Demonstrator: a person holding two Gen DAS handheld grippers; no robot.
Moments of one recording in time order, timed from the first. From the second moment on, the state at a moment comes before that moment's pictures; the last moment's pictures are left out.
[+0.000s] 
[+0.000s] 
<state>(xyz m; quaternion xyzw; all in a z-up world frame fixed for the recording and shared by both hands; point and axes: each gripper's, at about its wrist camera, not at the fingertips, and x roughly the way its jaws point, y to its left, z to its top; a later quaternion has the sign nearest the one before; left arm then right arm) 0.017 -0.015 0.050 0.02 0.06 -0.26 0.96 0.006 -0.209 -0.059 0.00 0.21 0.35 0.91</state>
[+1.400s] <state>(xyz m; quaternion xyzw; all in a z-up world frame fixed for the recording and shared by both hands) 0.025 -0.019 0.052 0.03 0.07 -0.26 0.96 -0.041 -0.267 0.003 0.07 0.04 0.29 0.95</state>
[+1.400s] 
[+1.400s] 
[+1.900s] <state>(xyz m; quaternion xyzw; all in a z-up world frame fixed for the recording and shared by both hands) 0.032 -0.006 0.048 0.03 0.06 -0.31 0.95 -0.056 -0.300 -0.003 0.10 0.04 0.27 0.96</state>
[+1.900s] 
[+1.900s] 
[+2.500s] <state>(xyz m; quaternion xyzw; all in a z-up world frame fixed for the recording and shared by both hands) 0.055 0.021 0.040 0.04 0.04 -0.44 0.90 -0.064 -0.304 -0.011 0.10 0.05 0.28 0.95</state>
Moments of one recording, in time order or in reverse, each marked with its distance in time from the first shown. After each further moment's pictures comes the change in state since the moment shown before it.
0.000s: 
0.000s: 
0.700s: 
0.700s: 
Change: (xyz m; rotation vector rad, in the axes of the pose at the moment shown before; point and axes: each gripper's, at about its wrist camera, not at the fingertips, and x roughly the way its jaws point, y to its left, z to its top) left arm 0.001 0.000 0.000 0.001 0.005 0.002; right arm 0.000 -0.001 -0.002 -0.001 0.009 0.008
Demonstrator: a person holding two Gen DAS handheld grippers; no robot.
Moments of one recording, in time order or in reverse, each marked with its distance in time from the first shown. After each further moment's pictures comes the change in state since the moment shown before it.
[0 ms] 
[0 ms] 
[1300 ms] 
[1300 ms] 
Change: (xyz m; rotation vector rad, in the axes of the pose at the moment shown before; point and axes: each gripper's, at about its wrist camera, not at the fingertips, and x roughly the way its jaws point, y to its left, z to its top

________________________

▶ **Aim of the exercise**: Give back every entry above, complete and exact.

▶ **Answer box**:
Demonstrator: a person holding two Gen DAS handheld grippers; no robot.
Moments of one recording in time order, timed from the first. From the second moment on, the state at a moment comes before that moment's pictures; the last moment's pictures are left out.
[+0.000s] 
[+0.000s] 
<state>(xyz m; quaternion xyzw; all in a z-up world frame fixed for the recording and shared by both hands; point and axes: each gripper's, at about its wrist camera, not at the fingertips, and x roughly the way its jaws point, y to its left, z to its top; a later quaternion has the sign nearest the one before; left arm then right arm) 0.017 -0.015 0.050 0.02 0.06 -0.26 0.96 0.006 -0.209 -0.059 0.00 0.21 0.35 0.91</state>
[+1.400s] <state>(xyz m; quaternion xyzw; all in a z-up world frame fixed for the recording and shared by both hands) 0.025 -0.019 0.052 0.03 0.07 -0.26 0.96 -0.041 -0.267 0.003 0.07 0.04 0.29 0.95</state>
[+1.400s] 
[+1.400s] 
[+1.900s] <state>(xyz m; quaternion xyzw; all in a z-up world frame fixed for the recording and shared by both hands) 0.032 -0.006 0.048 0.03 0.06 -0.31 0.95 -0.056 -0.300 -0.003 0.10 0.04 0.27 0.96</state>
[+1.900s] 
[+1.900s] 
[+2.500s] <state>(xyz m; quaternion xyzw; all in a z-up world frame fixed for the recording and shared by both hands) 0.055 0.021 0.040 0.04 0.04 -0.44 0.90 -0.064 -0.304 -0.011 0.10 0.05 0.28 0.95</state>
Moments of one recording, in time order or in reverse, each marked with its distance in time from the first shown. After each further moment's pictures comes the change in state since the moment shown before it.
0.000s: 
0.000s: 
0.700s: 
0.700s: 
Change: (xyz m; rotation vector rad, in the axes of the pose at the moment shown before; point and axes: each gripper's, at about its wrist camera, not at the fingertips, and x roughly the way its jaws point, y to its left, z to its top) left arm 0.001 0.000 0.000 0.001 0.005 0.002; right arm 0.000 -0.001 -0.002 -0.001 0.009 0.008
Demonstrator: a person holding two Gen DAS handheld grippers; no robot.
Moments of one recording, in time order or in reverse, each marked with its distance in time from the first shown. After each further moment's pictures comes the change in state since the moment shown before it.
[0 ms] 
[0 ms] 
[1300 ms] 
[1300 ms] 
Change: (xyz m; rotation vector rad, in the axes of the pose at the moment shown before; point and axes: each gripper's, at about its wrist camera, not at the fingertips, and x roughly the way its jaws point, y to its left, z to its top

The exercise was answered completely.